Que pensent les Espagnols de la crise chronique qui secoue la relation entre nos deux royaumes ? La crainte d’une vague migratoire est-elle plus forte que la traditionnelle sympathie envers le Polisario ? Si la crise est également un enjeu politique à Madrid, qu’en est-il de l’opinion publique espagnole ? L’historienne Maria Rosa de Madariaga livre pour Zamane le sentiment prévalant chez nos voisins du nord. Celle qui est connue pour ses positions libérales nous confie son sentiment sur l’actualité mouvementée des relations bilatérales. Pour elle, si cette crise traduit un changement de ton entre les deux pays, elle n’atteint pas pour autant la gravité de celle de 2002, qui s’était alors jouée sur le petit îlot de Leila. À cette occasion, l’historienne avait été chahutée dans son pays pour son «manque de patriotisme». Aujourd’hui, elle dénonce un manque de courtoisie de la part de Madrid mais souligne que le Maroc s’est senti «pousser des ailes» depuis la reconnaissance américaine de sa souveraineté sur le Sahara. Un rapport de force inédit qui peut s’avérer à double tranchant…

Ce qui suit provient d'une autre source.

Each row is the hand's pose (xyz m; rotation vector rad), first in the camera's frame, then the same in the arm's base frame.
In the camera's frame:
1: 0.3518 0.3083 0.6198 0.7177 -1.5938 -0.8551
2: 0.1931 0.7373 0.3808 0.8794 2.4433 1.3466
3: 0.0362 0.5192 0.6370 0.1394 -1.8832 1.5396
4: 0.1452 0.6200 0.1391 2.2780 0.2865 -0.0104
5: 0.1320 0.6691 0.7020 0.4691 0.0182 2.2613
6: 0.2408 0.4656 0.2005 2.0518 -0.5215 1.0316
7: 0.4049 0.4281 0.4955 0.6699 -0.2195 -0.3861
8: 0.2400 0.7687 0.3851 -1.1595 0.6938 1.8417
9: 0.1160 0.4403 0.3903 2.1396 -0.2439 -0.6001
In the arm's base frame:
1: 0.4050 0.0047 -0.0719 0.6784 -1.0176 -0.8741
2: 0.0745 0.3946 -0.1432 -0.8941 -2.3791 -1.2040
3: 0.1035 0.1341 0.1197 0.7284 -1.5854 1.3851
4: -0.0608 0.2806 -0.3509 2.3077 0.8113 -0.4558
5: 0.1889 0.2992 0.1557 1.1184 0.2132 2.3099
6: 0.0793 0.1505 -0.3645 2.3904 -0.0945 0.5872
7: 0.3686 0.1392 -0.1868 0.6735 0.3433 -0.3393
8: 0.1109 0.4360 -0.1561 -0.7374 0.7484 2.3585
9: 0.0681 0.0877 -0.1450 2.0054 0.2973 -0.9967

Pour commencer, quelle est la position de l’opinion publique espagnole concernant la crise du moment entre nos deux pays ? Que dire du sentiment de la majorité de la population ?

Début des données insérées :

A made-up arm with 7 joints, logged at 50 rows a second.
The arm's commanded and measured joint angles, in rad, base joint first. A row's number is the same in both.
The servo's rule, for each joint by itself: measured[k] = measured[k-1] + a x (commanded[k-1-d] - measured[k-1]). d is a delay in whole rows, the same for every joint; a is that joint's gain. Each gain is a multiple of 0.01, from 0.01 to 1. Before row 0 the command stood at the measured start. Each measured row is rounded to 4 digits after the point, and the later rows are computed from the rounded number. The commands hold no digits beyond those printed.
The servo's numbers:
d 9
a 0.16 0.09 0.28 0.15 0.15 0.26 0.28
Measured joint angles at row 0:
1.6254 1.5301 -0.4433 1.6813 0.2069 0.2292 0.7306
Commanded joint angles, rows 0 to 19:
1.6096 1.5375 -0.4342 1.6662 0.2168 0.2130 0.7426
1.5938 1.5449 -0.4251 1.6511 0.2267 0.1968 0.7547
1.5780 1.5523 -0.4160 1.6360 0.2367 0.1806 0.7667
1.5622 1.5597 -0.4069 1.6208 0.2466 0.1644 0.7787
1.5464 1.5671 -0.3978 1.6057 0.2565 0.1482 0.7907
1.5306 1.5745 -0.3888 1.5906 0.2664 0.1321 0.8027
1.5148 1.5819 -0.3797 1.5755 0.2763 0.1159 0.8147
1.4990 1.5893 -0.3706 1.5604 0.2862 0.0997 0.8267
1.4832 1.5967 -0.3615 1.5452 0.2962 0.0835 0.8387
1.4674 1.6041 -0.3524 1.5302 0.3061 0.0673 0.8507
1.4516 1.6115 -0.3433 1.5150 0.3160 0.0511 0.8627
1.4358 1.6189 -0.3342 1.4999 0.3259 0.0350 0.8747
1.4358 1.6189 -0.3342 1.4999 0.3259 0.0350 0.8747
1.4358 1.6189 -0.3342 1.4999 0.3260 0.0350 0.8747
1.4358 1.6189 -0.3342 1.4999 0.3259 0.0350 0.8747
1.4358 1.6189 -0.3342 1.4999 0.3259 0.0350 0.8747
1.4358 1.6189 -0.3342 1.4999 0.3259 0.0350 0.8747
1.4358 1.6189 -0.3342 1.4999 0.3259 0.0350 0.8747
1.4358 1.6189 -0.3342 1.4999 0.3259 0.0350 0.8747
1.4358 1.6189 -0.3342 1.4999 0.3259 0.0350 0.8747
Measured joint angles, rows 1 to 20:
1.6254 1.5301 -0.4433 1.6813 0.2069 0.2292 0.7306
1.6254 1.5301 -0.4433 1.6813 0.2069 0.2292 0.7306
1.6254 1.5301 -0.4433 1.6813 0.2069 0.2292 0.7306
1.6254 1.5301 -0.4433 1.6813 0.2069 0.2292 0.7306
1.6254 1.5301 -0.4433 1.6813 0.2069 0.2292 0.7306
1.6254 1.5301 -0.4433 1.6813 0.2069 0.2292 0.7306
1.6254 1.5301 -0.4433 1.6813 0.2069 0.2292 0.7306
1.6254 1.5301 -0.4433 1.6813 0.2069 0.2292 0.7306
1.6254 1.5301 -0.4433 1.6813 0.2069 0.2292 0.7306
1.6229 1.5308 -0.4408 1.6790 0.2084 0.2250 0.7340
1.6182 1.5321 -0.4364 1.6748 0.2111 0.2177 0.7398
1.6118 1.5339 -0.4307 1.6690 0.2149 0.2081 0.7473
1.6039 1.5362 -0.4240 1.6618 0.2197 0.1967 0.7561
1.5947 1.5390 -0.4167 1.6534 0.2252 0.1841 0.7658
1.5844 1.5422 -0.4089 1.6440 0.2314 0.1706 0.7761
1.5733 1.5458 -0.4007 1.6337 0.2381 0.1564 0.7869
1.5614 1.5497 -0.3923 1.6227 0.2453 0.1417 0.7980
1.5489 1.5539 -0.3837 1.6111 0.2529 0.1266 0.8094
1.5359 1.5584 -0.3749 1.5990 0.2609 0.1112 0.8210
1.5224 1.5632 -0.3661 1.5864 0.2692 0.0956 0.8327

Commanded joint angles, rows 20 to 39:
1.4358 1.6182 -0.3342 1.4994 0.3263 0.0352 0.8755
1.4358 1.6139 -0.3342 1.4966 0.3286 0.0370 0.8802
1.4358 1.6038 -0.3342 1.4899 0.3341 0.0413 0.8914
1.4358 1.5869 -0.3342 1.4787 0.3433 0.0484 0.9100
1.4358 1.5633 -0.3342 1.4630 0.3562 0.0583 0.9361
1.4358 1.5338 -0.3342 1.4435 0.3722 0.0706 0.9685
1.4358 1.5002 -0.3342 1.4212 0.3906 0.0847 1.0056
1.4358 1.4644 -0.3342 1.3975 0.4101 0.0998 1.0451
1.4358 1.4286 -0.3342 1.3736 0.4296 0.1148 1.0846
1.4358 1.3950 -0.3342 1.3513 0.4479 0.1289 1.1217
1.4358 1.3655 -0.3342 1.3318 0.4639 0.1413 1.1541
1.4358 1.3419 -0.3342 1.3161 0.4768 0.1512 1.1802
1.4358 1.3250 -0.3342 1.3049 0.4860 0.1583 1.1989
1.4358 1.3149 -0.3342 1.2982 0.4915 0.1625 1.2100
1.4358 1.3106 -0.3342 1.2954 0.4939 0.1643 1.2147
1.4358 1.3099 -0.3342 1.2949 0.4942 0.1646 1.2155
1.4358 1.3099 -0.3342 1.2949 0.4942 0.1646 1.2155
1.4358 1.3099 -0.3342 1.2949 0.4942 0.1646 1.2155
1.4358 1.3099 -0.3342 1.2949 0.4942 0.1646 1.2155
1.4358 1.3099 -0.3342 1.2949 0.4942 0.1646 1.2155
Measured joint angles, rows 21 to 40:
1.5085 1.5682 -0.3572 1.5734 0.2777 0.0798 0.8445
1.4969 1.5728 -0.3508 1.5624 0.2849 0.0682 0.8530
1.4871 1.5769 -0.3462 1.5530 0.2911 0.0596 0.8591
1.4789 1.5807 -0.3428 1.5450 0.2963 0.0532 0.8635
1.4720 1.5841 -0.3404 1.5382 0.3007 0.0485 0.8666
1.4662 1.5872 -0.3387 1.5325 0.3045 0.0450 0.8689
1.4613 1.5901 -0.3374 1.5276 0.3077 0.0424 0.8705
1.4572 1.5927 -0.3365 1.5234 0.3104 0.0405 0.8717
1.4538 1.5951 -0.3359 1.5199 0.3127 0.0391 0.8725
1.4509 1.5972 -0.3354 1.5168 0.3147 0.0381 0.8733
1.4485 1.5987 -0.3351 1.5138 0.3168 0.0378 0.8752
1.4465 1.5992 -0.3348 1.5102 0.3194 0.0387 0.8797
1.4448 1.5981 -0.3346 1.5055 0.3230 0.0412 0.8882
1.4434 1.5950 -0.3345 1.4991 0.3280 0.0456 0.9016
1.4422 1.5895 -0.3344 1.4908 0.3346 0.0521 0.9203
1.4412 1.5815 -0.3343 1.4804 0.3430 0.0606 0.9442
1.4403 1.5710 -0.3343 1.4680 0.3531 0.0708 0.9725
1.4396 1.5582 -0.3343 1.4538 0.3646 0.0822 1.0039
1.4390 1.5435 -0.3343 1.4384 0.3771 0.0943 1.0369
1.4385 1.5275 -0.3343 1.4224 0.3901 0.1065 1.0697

Une première constatation est l’ignorance généralisée qui existe en Espagne autour du Sahara, de son histoire, et de son actualité. Nous savons qu’il s’agit d’un territoire qui a appartenu jadis à l’Espagne, mais les gens ignorent tout de la Conférence de Berlin de 1884 et des circonstances par lesquelles l’Espagne s’est emparée de ce territoire, et de l’évolution de son statut jusqu’à aujourd’hui. L’opinion publique espagnole, tout en étant très ignorante sur la question, est dans sa plus large majorité pro-sahraouie. Il y a le sentiment que l’Espagne a laissé tomber les Sahraouis, qu’elle les aurait en quelque sorte abandonnés à leur sort, et cela pèse sur la conscience de la population.

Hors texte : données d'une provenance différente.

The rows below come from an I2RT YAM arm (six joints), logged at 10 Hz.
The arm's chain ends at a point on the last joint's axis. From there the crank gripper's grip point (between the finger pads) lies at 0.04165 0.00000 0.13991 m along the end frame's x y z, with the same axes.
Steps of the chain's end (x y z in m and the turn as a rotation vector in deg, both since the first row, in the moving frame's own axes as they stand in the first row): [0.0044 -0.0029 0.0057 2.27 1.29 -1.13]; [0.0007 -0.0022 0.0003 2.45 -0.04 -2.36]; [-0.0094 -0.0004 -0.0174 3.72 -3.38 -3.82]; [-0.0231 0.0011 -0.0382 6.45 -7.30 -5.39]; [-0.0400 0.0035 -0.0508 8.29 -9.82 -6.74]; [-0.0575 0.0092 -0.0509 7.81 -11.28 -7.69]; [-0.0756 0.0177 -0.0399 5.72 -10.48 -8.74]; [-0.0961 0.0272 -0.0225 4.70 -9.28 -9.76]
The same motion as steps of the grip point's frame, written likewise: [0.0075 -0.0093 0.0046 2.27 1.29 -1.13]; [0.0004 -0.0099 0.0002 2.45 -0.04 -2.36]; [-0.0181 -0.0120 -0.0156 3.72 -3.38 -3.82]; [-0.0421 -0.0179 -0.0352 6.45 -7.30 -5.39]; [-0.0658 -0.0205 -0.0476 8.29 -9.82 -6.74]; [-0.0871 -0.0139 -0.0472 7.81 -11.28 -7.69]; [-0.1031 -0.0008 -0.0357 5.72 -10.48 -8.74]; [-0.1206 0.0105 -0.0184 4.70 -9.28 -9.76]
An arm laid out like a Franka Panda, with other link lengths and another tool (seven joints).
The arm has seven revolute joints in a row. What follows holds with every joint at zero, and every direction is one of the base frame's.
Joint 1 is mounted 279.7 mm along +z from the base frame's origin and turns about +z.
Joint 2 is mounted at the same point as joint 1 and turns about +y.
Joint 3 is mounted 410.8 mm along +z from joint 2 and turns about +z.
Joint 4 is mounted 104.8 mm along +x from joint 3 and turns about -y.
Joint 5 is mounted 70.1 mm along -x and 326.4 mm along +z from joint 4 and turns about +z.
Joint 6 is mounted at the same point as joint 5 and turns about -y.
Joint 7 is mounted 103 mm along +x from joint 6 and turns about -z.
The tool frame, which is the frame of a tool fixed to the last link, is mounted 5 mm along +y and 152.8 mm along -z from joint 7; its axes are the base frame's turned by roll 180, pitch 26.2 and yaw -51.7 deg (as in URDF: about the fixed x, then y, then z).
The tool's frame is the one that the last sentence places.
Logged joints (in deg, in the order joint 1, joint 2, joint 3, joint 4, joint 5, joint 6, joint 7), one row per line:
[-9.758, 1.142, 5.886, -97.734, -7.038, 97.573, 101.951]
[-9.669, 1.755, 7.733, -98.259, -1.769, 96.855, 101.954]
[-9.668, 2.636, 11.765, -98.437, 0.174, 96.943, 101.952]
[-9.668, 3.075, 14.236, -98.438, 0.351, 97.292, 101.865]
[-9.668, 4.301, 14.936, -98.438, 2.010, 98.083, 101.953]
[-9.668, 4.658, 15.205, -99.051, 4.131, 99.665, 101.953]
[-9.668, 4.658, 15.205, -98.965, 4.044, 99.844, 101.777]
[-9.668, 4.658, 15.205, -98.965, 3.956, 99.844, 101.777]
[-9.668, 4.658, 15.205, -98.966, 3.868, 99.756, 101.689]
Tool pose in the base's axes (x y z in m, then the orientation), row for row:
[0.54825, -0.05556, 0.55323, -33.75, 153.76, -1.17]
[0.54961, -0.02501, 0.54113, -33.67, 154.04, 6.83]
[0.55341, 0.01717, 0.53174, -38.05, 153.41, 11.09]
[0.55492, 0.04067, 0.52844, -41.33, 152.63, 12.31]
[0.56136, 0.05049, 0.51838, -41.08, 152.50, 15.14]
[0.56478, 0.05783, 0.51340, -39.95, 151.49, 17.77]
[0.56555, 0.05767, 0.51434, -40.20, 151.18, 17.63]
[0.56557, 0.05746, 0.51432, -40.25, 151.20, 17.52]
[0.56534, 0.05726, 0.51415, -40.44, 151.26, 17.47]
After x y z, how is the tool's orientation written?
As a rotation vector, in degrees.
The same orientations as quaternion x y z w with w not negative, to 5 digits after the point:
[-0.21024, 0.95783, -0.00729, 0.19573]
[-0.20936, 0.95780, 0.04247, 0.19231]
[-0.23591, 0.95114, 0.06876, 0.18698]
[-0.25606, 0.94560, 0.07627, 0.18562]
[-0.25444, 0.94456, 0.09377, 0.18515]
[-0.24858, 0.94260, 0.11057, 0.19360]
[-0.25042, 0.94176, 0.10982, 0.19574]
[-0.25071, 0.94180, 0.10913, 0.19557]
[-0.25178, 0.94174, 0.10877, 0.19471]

L’hospitalisation de Brahim Ghali en Espagne est l’élément déclencheur de la crise, l’occasion aussi de mieux comprendre la position de la population espagnole par rapport au Polisario. Vous dites que le Front a des sympathies en Espagne, mais y a-t-il eu des changements à cet égard au cours des dernières années ?
En effet, l’hospitalisation de Brahim Ghali est l’élément qui a déclenché la crise, mais l’idée que le Maroc aurait trouvé n’importe quelle autre excuse pour que les relations avec l’Espagne deviennent tendues est fortement ancrée chez les Espagnols. Heureusement, la foudre ne tombe pas toutes les fois que l’orage gronde. Les tensions entre voisins sont cycliques et même normales. Ceci dit, l’Espagne aurait pu éviter que Ghali serve de prétexte au conflit, en notifiant au Maroc qu’elle comptait accueillir Ghali pour des raisons humanitaires. Ça aurait été, à mon avis, un geste de «courtoisie diplomatique» envers un pays avec lequel elle a d’excellentes relations d’amitié. L’accueil de Ghali en catimini a été selon moi une grosse erreur.